Three of the nation’s largest wireless network installation companies offered uniformly positive outlooks for the U.S. market this week, noting that they expect wireless network operators to continue to spend money to build out their networks and install new network technology, including 5G.
And those glowing comments—from executives at American Tower, SBA Communications and Boingo—were clearly noticed by a number of Wall Street analysts. Specifically, the analysts at Deutsche Bank Research pointed to “accelerating wireless carrier capex” this year, and said that U.S. nationwide carriers are expected to increase their overall capex in 2018 by 14% over last year to $30.5 billion, which the analysts noted is the biggest capex figure they’ve seen since 2014.
“LTE densification and early 5G activity are key drivers, with increasing activity across each of the carriers,” the Deutsche Bank analysts wrote. “We maintain a positive stance on the US Towers, with Buy ratings on Crown Castle (CCI) and American Tower (AMT). We also view Hold-rated SBA Communications (SBAC) as a top beneficiary of these key trends. Our recently updated estimates imply an uptick in 2H18 tower revenue trends from several spectrum build catalysts, with these catalysts supporting above average growth in forward years as well.”
American Tower executives offered a particularly optimistic outlook on the U.S. tower market for 2018.
“We anticipate that our core U.S. tower market will enjoy strong tenant demand in 2018 and beyond. Based on the mobile operators' recent public statements, the aggregate U.S. carrier capex should be in the $30 billion plus range in 2018, a level which supports robust organic tenant billings growth for our business,” said American Tower CEO James Taiclet Jr. during the company’s recent quarterly conference call with investors, according to a Seeking Alpha transcript of the event. “With all four national carriers in the U.S. offering unlimited data plans and with increasing mobile video consumption among consumers, we can also expect another year of at least 30% aggregate data growth in the U.S., all of which places further demands on wireless networks. And with the announced deployment plans for the FirstNet public safety network, a midband spectrum build-out expected in the 2.5 gigahertz band, and the potential launch of low-band 5G coverage projects, we expect tenant organic billings growth of over 6% this year in the United States.”
Similarly, Boingo said its Distributed Antenna System business continues to grow; the company said it deployed 4,300 new DAS nodes in 2017 and now counts 11,200 DAS nodes in its backlog. And Boingo CEO David Hagan said the company would also expand its DAS business into small cells (though he said small cells likely wouldn’t be a “major contributor” to the company’s 2018 revenues).

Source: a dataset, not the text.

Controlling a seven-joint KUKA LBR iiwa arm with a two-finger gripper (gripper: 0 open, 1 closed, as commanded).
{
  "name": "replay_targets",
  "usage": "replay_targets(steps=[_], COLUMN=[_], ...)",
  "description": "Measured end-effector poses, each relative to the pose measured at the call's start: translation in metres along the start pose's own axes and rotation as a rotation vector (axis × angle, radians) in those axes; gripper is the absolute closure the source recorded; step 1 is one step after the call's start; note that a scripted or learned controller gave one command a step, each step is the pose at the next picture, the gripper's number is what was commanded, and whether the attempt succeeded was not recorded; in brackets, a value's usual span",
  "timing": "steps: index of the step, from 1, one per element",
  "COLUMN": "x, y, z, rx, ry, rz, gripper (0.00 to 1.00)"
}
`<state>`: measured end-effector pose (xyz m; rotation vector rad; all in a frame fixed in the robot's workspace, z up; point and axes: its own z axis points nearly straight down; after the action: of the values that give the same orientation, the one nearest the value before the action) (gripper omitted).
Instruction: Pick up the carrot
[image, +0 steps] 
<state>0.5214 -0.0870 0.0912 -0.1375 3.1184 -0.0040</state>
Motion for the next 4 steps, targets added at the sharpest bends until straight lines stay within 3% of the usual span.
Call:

“We remain encouraged by the many opportunities at Boingo and see several drivers ahead,” wrote the analysts at Jefferies following the release of Boingo’s fourth-quarter results. The analysts specifically pointed to continued demand for DAS and small cells as reasons they’re positive on the company.
Similarly, the executives at tower company SBA voiced confidence in 2018:
“We anticipate a meaningful increase in domestic operational leasing activity in 2018 over 2017, driven largely by incremental activity from Sprint, and the ramp up of FirstNet related activity with AT&T. Combined with steady contributions from T-Mobile and Verizon, we expect to see domestic leasing activity in the form of new lease and amendment signings build throughout the year which should begin to show itself in the financial results in the second half of the year,” SBA EVP and CFO Brendan Cavanagh said during the company’s quarterly conference call with investors this week, according to a Seeking Alpha transcript of the event. “We expect that this increased domestic leasing activity will result in a very positive run rate leasing revenue level by year-end.”
However, the analysts at Barclays sounded a note of caution, writing that SBA’s outlook for 2018 came in below their expectations.
“While management's guidance does seem conservative, it fell short of expectations suggesting a more prolonged ramp in activity pickup vs. what was anticipated. Ultimately, our own carrier and supplier checks suggest an improved growth rate should emerge in the back half of the year heading into 2019,” Barclays' analysts wrote in a note to investors this week.